## EXERCISE OBJECTIVE
Produce an exact copy of all records below.

Data extracted from a collection
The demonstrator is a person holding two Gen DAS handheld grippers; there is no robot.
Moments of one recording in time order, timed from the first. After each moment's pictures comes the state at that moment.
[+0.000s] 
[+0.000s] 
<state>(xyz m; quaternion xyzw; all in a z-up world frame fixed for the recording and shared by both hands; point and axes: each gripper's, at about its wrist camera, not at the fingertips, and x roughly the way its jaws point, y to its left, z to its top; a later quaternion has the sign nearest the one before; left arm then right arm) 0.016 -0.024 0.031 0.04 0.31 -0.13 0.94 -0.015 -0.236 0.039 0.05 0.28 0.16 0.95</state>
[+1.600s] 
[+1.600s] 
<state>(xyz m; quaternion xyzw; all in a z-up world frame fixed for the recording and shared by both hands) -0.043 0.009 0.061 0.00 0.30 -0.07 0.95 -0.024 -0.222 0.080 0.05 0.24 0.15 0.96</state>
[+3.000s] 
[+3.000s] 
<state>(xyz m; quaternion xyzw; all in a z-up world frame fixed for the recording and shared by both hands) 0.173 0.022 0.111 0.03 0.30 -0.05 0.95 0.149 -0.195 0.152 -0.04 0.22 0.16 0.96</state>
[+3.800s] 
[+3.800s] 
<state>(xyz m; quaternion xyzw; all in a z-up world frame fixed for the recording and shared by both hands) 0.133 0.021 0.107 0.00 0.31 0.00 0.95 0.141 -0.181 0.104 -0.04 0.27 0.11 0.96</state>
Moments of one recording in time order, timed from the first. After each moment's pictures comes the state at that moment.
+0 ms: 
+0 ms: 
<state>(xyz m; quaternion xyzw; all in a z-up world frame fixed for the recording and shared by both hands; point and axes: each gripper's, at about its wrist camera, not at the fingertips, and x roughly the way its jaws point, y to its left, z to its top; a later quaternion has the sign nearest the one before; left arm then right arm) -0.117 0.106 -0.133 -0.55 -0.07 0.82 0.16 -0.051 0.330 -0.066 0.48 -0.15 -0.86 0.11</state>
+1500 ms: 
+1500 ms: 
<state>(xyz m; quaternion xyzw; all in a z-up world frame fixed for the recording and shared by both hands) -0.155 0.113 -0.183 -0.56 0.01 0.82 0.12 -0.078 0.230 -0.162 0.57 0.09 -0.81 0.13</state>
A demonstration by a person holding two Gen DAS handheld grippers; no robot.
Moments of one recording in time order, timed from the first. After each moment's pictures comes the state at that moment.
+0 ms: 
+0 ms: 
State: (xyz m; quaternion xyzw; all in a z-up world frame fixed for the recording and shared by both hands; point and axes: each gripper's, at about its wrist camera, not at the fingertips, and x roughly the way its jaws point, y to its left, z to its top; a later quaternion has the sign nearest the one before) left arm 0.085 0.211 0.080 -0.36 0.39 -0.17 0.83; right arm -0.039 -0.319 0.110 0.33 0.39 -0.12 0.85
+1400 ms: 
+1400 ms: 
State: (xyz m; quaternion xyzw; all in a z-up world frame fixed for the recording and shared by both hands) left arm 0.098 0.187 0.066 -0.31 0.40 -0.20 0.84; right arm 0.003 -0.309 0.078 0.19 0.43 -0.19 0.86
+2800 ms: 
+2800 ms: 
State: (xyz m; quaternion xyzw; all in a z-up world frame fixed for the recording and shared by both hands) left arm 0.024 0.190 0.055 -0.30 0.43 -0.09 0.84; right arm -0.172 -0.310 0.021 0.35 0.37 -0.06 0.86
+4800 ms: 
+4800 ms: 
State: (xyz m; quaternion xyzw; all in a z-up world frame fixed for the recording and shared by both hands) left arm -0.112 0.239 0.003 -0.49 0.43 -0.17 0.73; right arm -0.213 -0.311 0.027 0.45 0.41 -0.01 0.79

## RESPONSE
The demonstrator is a person holding two Gen DAS handheld grippers; there is no robot.
Moments of one recording in time order, timed from the first. After each moment's pictures comes the state at that moment.
[+0.000s] 
[+0.000s] 
<state>(xyz m; quaternion xyzw; all in a z-up world frame fixed for the recording and shared by both hands; point and axes: each gripper's, at about its wrist camera, not at the fingertips, and x roughly the way its jaws point, y to its left, z to its top; a later quaternion has the sign nearest the one before; left arm then right arm) 0.016 -0.024 0.031 0.04 0.31 -0.13 0.94 -0.015 -0.236 0.039 0.05 0.28 0.16 0.95</state>
[+1.600s] 
[+1.600s] 
<state>(xyz m; quaternion xyzw; all in a z-up world frame fixed for the recording and shared by both hands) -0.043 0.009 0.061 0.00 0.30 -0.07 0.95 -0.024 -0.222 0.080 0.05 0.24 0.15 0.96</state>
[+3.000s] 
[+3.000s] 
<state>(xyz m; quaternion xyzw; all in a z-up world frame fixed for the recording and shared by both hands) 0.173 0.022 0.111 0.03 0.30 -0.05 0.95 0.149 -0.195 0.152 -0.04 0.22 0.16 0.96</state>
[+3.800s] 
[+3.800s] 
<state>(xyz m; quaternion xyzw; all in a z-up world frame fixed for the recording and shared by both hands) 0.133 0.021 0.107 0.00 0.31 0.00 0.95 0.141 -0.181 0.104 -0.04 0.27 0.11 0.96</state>
Moments of one recording in time order, timed from the first. After each moment's pictures comes the state at that moment.
+0 ms: 
+0 ms: 
<state>(xyz m; quaternion xyzw; all in a z-up world frame fixed for the recording and shared by both hands; point and axes: each gripper's, at about its wrist camera, not at the fingertips, and x roughly the way its jaws point, y to its left, z to its top; a later quaternion has the sign nearest the one before; left arm then right arm) -0.117 0.106 -0.133 -0.55 -0.07 0.82 0.16 -0.051 0.330 -0.066 0.48 -0.15 -0.86 0.11</state>
+1500 ms: 
+1500 ms: 
<state>(xyz m; quaternion xyzw; all in a z-up world frame fixed for the recording and shared by both hands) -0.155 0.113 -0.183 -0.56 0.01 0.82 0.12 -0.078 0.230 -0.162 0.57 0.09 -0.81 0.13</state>
A demonstration by a person holding two Gen DAS handheld grippers; no robot.
Moments of one recording in time order, timed from the first. After each moment's pictures comes the state at that moment.
+0 ms: 
+0 ms: 
State: (xyz m; quaternion xyzw; all in a z-up world frame fixed for the recording and shared by both hands; point and axes: each gripper's, at about its wrist camera, not at the fingertips, and x roughly the way its jaws point, y to its left, z to its top; a later quaternion has the sign nearest the one before) left arm 0.085 0.211 0.080 -0.36 0.39 -0.17 0.83; right arm -0.039 -0.319 0.110 0.33 0.39 -0.12 0.85
+1400 ms: 
+1400 ms: 
State: (xyz m; quaternion xyzw; all in a z-up world frame fixed for the recording and shared by both hands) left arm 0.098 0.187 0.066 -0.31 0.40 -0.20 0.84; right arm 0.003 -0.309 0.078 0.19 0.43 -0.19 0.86
+2800 ms: 
+2800 ms: 
State: (xyz m; quaternion xyzw; all in a z-up world frame fixed for the recording and shared by both hands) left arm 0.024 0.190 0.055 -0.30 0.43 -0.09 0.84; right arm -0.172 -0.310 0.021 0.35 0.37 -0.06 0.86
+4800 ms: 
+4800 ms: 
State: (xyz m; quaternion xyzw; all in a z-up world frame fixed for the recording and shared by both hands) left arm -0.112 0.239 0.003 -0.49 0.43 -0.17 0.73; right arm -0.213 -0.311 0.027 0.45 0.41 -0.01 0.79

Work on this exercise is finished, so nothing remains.